M. Javaid Iqbal
PhD (Leeds, UK)

Department of Plant Agriculture
University of Guelph, 
Guelph, Ontario, N1G 2W1, Canada.

Tel. 519 824 4120 Ext. 56161
E-mail: iqbal@uoguelph.ca

Lab computer automation

Laboratory equipment automation increases the efficiency and accuracy of data applications by eliminating manual data entry, eliminating transcription errors and reducing the amount of technician time required to perform an analysis. We developed different systems and wrote software to automate the lab for long term data collection like leaf and whole plant photosynthesis, transpiration, evaporation and CO2 enrichment, control and monitoring in growth chambers.

3D Imaging

3D imaging is used to study the anatomical changes in the plant. In this technique three dimensional images are saved in the computer and users can make calculations on the images like for leaf area and stem length etc.
 

The 3D laser imaging system used was the same as the one mounted on the Canada arm of the space shuttle to scan the heat tiles for any damage.

The picture on the right shows the actual 3D laser camera system mounted on a strong tripod. It is facing the snap dragon plants through the open door of a plant growth chamber. The other picture is of a 3D image in PolyWorks software, which can be rotated as wished to see the imaged plants from any angle. Measurements can be made for area or length calculations.

Chlorophyll fluorescence and photosynthesis

Light energy absorbed by chlorophyll molecule in a leaf can undergo one of three fates.

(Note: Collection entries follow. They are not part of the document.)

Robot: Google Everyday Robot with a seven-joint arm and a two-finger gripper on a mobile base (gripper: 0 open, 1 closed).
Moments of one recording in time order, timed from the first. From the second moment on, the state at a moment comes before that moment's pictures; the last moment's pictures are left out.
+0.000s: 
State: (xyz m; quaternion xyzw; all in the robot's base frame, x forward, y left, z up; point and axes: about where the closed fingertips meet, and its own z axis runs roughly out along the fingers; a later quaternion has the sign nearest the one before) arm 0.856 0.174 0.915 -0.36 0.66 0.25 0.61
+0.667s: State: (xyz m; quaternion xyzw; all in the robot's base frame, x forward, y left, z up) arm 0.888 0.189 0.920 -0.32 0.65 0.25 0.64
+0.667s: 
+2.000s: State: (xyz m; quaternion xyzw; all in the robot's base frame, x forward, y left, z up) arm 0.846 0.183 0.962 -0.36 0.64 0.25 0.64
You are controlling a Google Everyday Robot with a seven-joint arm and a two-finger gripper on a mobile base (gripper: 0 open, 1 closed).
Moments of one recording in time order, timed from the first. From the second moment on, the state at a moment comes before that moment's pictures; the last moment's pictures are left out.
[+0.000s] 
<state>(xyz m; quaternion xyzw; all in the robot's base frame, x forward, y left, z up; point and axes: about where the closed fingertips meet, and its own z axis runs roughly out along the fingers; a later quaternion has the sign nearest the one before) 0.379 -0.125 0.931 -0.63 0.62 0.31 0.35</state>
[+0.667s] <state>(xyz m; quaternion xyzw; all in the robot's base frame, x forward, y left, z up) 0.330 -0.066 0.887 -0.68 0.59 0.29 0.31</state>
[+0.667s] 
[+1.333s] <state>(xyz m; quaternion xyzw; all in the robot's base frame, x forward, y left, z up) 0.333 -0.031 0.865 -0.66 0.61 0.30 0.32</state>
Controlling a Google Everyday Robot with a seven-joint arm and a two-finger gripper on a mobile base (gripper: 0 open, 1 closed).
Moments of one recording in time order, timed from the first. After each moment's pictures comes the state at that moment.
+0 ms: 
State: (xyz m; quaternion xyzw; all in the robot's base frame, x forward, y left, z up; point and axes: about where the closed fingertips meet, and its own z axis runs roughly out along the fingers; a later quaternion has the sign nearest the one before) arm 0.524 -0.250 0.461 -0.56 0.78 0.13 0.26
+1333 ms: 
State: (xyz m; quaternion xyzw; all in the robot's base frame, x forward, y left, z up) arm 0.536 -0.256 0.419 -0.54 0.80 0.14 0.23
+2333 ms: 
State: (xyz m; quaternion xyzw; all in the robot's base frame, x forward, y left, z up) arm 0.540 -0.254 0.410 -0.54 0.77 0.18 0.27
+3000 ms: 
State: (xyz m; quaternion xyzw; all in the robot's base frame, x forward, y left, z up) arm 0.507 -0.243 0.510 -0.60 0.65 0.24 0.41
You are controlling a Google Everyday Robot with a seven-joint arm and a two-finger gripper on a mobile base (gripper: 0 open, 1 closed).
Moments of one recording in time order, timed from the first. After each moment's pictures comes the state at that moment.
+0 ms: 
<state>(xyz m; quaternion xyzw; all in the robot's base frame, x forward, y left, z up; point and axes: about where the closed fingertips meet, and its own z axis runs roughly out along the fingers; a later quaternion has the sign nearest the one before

1. It can be used to drive photosynthesis, or

2. Excess energy can be dissipated as heat, or

3. It can be re-emitted as light = Fluorescence.

These three processes occur in competition, such that any increase in the efficiency of one will result in decrease in the yield of the other two. Hence by measuring the yield of chlorophyll fluorescence, information about changes in the efficiency of photochemistry and heat dissipation can be gained.

Chlorophyll Fluorescence Imager can image the fluorescence as shown in the picture and the image can be analysed for different fluorescence parameters. CF Imager is designed to capture 96 well plate in one image which provides a rapid screening tool.

Screening of Arabidopsis genotypes for photosynthetic efficiency

We are screening Arabidopsis genotypes for photosynthetic efficiency under low light conditions. In the next stage the gene / genes responsible for high efficiency will be targeted.

DL-gene study in common bean (Phaseolus vulgaris L.)

Crosses between certain genotypes of the common bean result in dwarfing of F1 plants and lethal dwarfing in a proportion of the F2 population. This is under the control of the semi-dominant alleles, DL1 and DL2 at two complementary loci, which are expressed in the root and shoot respectively. The various DL genotypes can be simulated by grafting. Failure of root growth may be the outcome of excessively high sink strength of shoots compared to roots. This might arise from signaling incompatibilities between the genotypes. The DL-gene system offers a possible system for resource allocation study in the common bean.

Carbon partitioning

The allocation of resources between the root and shoot of a plant is plastic, being sensitive to modulation by environmental and developmental signals. The mechanisms that control this allocation are still not well understood. Earlier models favored a simple redistribution of assimilate in response to altered resource availability. The potential role of signaling has recently been recognized. Possible signaling agents include free sugars and amino acids, nitrate, sucrose, cytokinins, sucrose and cytokinins and abscisic acid. The integration of shoot and root activities without intercommunication has also been explored. The mechanisms that control root-shoot partitioning remain an area of intense debate, which I am trying to understand.